**Task statement**
Instruction for the data below: set down exactly the lines from the line with "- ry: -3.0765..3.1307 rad" to the line with "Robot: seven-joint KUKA", inclusive, and no others.

**Entries provided**
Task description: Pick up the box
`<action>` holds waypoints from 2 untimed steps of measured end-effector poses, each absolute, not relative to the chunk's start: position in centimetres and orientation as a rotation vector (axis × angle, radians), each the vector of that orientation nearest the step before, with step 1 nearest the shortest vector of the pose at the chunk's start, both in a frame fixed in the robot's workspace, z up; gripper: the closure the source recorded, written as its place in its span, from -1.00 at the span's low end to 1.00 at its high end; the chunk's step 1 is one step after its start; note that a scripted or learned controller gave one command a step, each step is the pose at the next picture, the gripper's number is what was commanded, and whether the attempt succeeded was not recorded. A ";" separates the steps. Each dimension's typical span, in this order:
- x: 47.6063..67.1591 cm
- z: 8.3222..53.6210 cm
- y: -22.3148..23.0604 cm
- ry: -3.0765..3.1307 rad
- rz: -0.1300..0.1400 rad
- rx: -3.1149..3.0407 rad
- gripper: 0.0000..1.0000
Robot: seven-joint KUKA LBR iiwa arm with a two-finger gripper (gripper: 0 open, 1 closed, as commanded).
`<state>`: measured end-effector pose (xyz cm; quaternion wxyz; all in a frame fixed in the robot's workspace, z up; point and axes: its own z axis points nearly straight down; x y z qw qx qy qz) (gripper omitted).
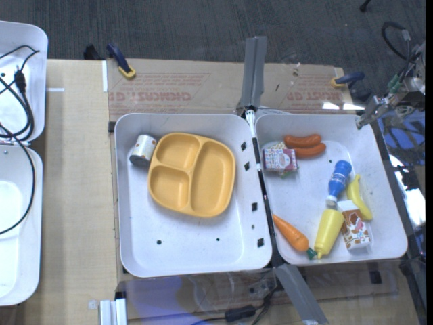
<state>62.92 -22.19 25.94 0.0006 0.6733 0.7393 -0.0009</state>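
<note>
A small pink and white box (279, 160) lies in the right bin (379, 181), near its upper left corner, just below two sausages (306, 145). A second box, a small orange and white carton (355, 230), lies near the bin's lower right corner, beside a yellow bottle (328, 230) and a banana (358, 197).
The right bin also holds a blue bottle (340, 177) and a carrot (291, 230). In the left bin (196, 246) a yellow divided plate (192, 174) lies beside a small can (142, 149). Cables and clamps crowd the bench's upper right (399, 87).
</note>
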 end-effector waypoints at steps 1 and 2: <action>62.2 12.0 -21.5 2.268 -0.001 2.180 -1.00; 58.4 9.3 -21.3 2.267 0.015 2.184 -1.00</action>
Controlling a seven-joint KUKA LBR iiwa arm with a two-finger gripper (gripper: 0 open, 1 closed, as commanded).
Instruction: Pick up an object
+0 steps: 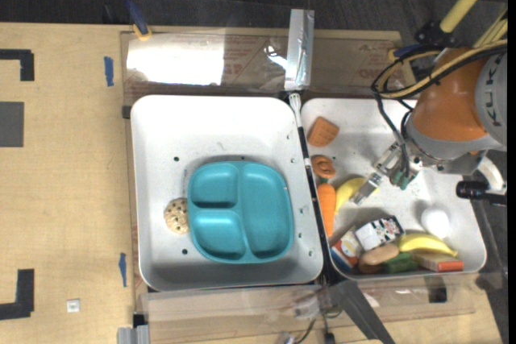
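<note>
Your table (64, 173) is light brown board, with dark carpet past its far edge. Two white bins sit on it side by side. The left bin (214, 121) holds a blue tray (239, 209) with three parts, and a small cookie (176, 215) lies touching the tray's left side.

The right bin (355, 113) is full of toy food. At the far left there is an orange wedge (323, 130), then a small orange piece (324, 167), then a carrot (326, 201) along the left wall. A small yellow banana (348, 192) lies just beside the carrot. At the near side you see a little printed packet (377, 234), a brown sausage shape (379, 255), a bigger banana (427, 244) and a white egg (435, 220).

Your arm comes in from the right. The claw (379, 177) is low over the right bin, right by the small yellow banana. It looks a little bit open, with nothing between its fingers.

That small banana is the closest thing to pick, I think. It looks light, hard and smooth, so it may slip or roll away. Take hold across its fat middle, not at a thin end. It is very close to the carrot, so you could bump the carrot as you go down. Squeeze firmly and lift slowly.
</note>
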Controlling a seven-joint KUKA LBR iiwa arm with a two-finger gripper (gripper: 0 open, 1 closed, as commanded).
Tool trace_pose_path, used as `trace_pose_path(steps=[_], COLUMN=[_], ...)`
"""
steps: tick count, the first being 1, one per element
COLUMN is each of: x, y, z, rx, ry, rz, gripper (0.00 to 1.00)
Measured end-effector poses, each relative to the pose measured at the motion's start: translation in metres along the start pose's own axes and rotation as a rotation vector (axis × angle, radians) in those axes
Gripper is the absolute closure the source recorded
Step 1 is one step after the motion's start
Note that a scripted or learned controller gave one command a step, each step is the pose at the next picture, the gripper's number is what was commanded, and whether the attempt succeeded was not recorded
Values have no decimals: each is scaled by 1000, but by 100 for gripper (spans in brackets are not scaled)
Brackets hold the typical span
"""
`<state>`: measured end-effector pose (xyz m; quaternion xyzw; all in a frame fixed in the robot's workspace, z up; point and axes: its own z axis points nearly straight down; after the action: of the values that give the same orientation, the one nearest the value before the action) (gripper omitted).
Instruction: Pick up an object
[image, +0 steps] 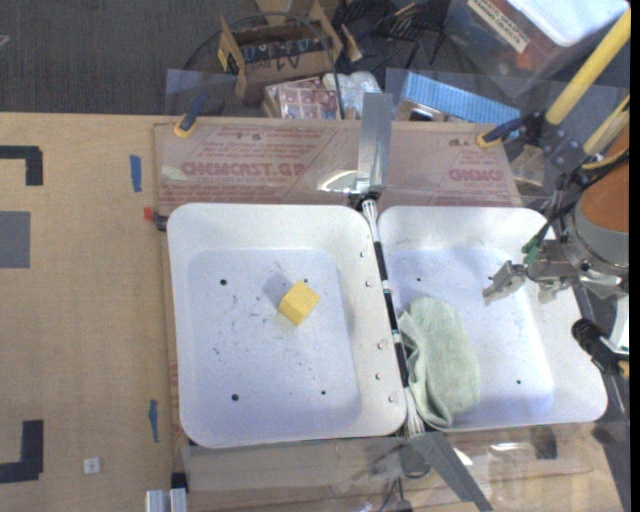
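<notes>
A small yellow block (298, 302) lies near the middle of the left bin (200, 240). A crumpled pale green cloth (441, 357) sits in the right bin (560, 390), against its left wall near the front. My gripper (524, 284) hovers over the right part of the right bin, up and to the right of the cloth and apart from it. Its fingers are open with nothing between them.
A metal divider strip (372, 150) runs back from where the two bins meet. Cardboard sheets (260, 165) lie behind the bins, with boxes and clutter further back. The grey arm with its orange band (606, 205) comes in at the right edge.
</notes>
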<state>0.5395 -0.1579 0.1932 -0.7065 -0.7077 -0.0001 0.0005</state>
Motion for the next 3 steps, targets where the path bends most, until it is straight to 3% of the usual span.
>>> trace_pose_path(steps=[1,2,3], x=[18,18,25], y=[-50,-49,-60], z=[104,94,-28], rx=[-9,-15,-2], ry=[0,1,-1], rz=[311,314,-76], gripper=[0,100,100])
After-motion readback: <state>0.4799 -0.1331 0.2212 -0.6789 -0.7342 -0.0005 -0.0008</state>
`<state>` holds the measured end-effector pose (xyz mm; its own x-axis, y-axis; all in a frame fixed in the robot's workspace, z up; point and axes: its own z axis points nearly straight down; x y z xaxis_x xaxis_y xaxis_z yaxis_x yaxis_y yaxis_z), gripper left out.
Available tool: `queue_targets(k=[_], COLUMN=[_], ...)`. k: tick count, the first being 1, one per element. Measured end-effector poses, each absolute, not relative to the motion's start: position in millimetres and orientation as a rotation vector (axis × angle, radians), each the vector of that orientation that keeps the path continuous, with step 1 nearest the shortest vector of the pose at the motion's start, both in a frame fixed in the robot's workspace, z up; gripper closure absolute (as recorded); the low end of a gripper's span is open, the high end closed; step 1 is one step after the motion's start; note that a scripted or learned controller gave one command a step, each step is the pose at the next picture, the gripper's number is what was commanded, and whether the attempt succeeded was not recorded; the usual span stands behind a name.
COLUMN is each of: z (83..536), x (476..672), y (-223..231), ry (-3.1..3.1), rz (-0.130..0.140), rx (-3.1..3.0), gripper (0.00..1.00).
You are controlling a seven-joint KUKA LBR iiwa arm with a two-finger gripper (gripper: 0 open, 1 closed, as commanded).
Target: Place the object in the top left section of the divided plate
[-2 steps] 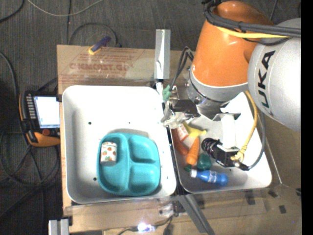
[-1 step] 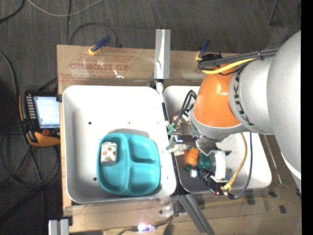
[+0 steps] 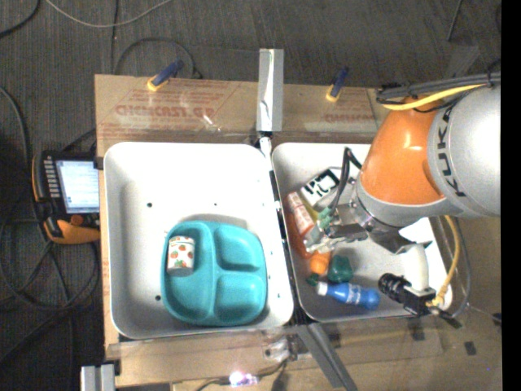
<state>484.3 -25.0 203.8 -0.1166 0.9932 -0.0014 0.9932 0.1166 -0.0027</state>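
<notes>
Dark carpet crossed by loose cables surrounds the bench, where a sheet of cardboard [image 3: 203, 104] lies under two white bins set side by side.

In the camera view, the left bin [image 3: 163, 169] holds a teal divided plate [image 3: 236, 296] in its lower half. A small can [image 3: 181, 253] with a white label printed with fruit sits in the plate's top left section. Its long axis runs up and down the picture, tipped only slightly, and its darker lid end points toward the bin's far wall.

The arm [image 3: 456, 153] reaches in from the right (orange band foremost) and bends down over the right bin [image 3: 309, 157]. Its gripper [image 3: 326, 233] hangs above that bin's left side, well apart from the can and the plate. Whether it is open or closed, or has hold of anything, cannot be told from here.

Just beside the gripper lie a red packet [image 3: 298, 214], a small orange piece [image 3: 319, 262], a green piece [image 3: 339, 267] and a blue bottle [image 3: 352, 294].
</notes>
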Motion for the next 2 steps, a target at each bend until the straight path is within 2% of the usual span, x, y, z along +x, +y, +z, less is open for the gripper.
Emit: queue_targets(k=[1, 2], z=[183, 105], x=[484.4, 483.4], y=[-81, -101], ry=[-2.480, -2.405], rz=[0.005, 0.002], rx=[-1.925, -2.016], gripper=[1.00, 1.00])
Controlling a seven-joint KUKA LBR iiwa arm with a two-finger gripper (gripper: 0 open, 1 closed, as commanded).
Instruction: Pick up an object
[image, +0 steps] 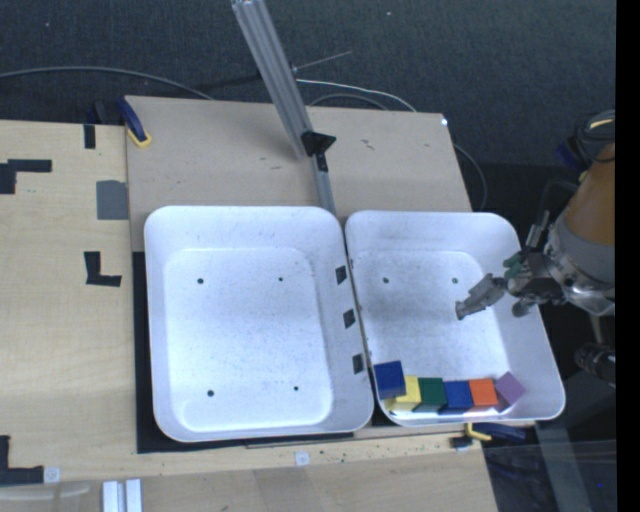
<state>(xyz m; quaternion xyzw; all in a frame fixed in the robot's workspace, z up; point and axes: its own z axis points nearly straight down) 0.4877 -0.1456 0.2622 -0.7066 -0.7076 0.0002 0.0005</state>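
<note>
Several blocks (445, 392) line the right bin's (420, 232) near edge. The gripper (492, 297), fingers spread and holding nothing, hovers above; approach step, descent to follow.

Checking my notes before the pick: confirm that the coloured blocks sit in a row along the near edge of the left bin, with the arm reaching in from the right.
Wrong bin. The camera view shows the coloured blocks in a row along the near edge of the right bin, not the left bin. The arm does reach in from the right.
</note>
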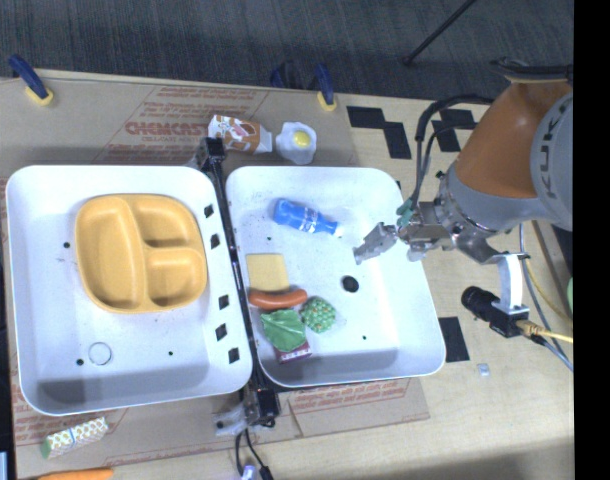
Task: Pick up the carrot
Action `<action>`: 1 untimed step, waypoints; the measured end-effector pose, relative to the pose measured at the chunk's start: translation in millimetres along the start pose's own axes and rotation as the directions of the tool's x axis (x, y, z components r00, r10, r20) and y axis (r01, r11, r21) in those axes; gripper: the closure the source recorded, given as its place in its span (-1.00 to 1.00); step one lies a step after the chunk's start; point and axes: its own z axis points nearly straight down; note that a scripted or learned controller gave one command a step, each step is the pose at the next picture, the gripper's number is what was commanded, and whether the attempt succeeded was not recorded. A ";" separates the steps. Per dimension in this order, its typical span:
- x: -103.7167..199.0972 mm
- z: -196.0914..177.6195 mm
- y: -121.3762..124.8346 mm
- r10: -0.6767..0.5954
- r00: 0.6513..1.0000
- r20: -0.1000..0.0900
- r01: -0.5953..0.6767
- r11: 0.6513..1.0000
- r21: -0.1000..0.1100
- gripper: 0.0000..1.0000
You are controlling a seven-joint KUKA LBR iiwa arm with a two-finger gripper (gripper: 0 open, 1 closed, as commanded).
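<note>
An orange-red elongated piece that looks like the carrot [277, 297] lies in the right bin [410, 313], near its left wall. It rests just below a yellow block [266, 269] and above a green leafy piece [284, 329]. My gripper [370, 246] hangs over the right half of the same bin. It is to the right of the carrot, slightly farther back, and well apart from it. Nothing shows in the gripper.
A blue bottle [305, 217] lies at the back of the right bin, and a green bumpy ball [319, 314] sits beside the carrot. A yellow divided plate [140, 250] sits in the left bin [45, 368]. Small packets lie on the bench behind and in front of the bins.
</note>
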 end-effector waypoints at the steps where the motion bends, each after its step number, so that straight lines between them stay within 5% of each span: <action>1: 35.5 81.8 32.5 -0.180 0.984 0.000 0.180 0.984 0.000 -1.00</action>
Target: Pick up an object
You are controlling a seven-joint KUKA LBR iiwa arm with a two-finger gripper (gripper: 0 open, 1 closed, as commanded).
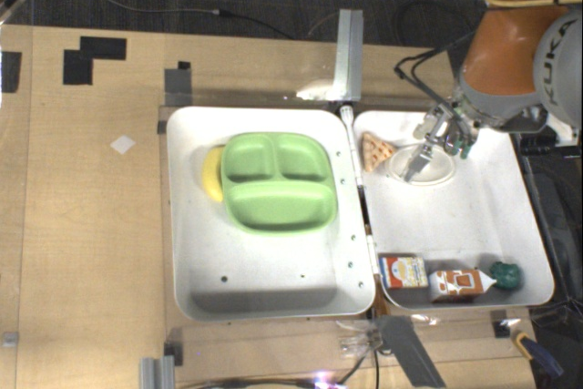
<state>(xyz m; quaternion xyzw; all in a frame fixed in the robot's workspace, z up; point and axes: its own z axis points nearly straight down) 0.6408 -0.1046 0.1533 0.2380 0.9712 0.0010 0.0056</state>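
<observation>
- The two-finger tool hangs low over the far part of the right-hand shallow white bin, at the end of the grey arm with the orange band that reaches in from the right
- Nothing can be made out between its fingers; how far they are parted cannot be told, since clear material lies beneath and blurs the tips
- Directly under the tool lies a clear, round, plastic cup-like object; judged the likeliest target, it calls for little more than a descent
- Just to the left of the tool, near the bin's dividing wall, lies a triangular pizza-slice toy, its point toward the near side
- Along the near wall, well apart from the tool: a small red-and-white carton, a brown-and-white carton lying on its side with its long axis left to right, and a dark green rounded object
- The left-hand white bin holds a green compartment tray overlapping a yellow banana-like piece
- White letters on the arm read "KU"; print on the cartons is too small to read
</observation>
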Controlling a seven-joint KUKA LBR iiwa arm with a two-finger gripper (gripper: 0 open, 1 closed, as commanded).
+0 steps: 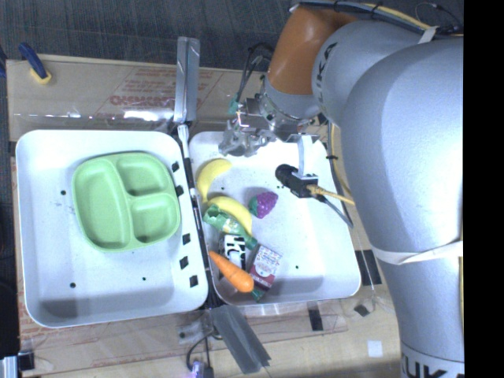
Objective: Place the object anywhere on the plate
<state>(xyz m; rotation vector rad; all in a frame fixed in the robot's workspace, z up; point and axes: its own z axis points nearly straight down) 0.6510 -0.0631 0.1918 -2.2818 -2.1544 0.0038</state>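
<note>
A light green plate (101, 211) with three compartments lies in the left bin (47, 290). The right bin (323, 266) holds two yellow bananas (211, 173) (234, 211), a purple grape bunch (264, 204), an orange carrot (233, 273), a small red packet (266, 264) and a green and white packet (229, 228). My gripper (244, 138) hangs over the far left corner of the right bin, just beyond the upper banana. No object shows between its fingers.
A metal divider (186, 77) rises between the two bins at the back. The big grey arm (394, 132) covers the right side of the right bin. A blue and yellow item (35, 63) lies on the bench at far left.
</note>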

**Answer for the task**
- ry: -3.0765..3.1307 rad
- rz: -0.1300..0.1400 rad
- rx: -3.1149..3.0407 rad
- gripper: 0.0000..1.0000
Robot: seven-joint KUKA LBR iiwa arm with a two-finger gripper (gripper: 0 open, 1 closed, as commanded).

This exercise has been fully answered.